Tuesday, February 17, 2015

Awards-Nazi Award Nominations: Best Foreign Film

Oscar voting closes today, and believe it or not, there are still some nominees that haven't even been made available for public consumption. One of them is Argentinian foreign language film hopeful Wild Tales, which you won't find on my own Best Foreign Film ballot for the obvious reason that I haven't seen it yet.

On that note, I'll remind you of the three-word caveat that always accompanies my own choices for this category every single year: "Subject to change". I am often forced to amend and improve my five nominees up to several months (sometimes years) after the fact because there's so much good world cinema out there and so little of it gets released in North America in a timely fashion. Among the buzziest international titles from 2014 that I still have to see are the aforementioned Wild Tales (which I may be able to catch just before the Oscars), Godard's Farewell to Language, and Hungarian festival sensation White God.

That being said, even if those or any other subtitled latecomers never make it to my screen, I'd still feel adequately satisfied with these five terrific films.

Force Majeure (Ruben Östlund)
The scenery is blindingly white and the humour is pitch black in Swedish provocateur Ruben Östlund's drama about a family falling apart following a close call in the French Alps; A frosty lampoon of traditional gender roles wherein the masks of comedy and tragedy are eerily similar.

Ida (Paweł Pawlikowski)
Pawlikowski tells this story of a novice nun in postwar Poland discovering her past and questioning her place in the world with great economy and understatement. Its brisk 80-minutes is a refreshing example of 'less is more', shot in beautifully stark black-and-white.

Leviathan (Andrey Zvyagintsev)
This dour declaration of the death of God – and condemnation of corrupt government – could perhaps have used some tightening up in the pacing department, but Zvyagintsev's storytelling is symbolically rich and visually astute. The final reveal sends the viewer from the theatre with lots to chew on.

Timbuktu (Abderrahmane Sissako)
The meandering, seemingly random construct of this sprawling ensemble piece may appear to lack narrative focus, but through it Sissako paints a multidimensional landscape filled with human faces on all sides of the socio-religious divide. The elegant production even finds grace notes of humour in the absurdities of radical jihad.

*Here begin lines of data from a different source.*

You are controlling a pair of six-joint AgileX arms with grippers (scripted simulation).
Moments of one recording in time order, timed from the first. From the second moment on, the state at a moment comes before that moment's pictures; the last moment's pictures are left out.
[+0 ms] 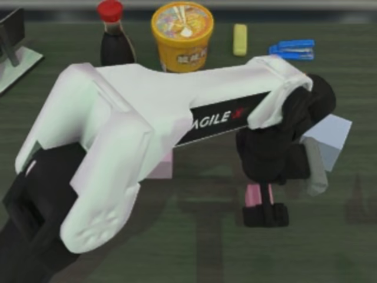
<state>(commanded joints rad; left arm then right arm) -0.92 2.42 1.99 -1.13 0.01 0.67 0.00 0.00 0.00 0.00 0.00 0.00</state>
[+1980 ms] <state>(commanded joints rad) -0.57 2.24 1.90 -1.25 0.01 -0.40 0.00 0.00 0.00 0.00 0.00 0.00</state>
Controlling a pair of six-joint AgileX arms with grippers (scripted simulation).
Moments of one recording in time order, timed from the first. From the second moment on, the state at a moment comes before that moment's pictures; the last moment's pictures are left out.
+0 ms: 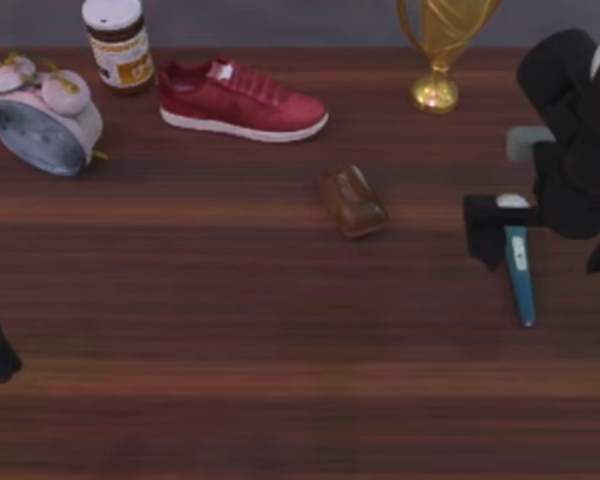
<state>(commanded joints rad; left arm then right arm) 0.00 0.00 0.00 0.00 0.00 0.00 0.32 1.88 1.31 -0.91 0.03 0.35</state>
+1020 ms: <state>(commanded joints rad) 0.00 0.00 0.00 0.00 0.00 0.00 0.31 2.10 1.18 -0.56 0.04 0.35</state>
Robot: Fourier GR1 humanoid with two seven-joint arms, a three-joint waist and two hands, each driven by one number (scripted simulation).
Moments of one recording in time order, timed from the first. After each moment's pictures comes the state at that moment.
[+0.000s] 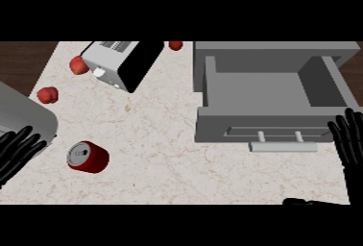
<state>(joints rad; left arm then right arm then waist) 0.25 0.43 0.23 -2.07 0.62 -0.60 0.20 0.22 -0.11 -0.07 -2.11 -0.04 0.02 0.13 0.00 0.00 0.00</state>
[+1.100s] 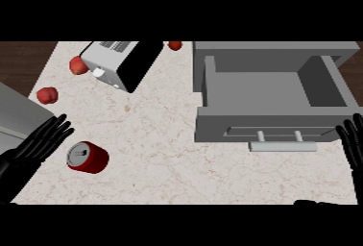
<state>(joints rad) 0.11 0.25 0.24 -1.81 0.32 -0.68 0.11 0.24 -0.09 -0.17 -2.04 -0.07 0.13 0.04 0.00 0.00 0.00</state>
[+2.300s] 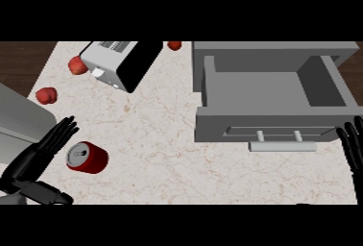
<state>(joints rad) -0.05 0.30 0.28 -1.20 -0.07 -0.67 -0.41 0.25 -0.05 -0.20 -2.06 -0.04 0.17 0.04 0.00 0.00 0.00</state>
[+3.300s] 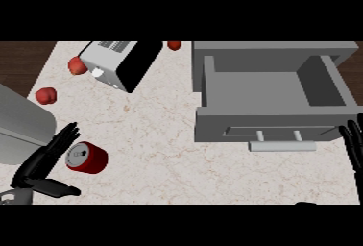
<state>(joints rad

Wild Tales (Damian Szifron)
Some of these six short films about how easy it is for people to act on impulse are better than others, but those that work really are a riot! Are these wild people or are these wild animals? Worth noting that only the former is capable of taking revenge. Szifron juggles genre and dark humour with wicked glee.

Just missed:
Two Days, One Night (Jean-Pierre & Luc Dardenne)
The brothers Dardenne tell the story of a working mother whose colleagues must vote between their yearly bonus or keeping her from being laid off. Also an examination of decent people forced into untenable moral decisions, it is as bleak as an Italian neo-realist drama, albeit with a more hopeful conclusion.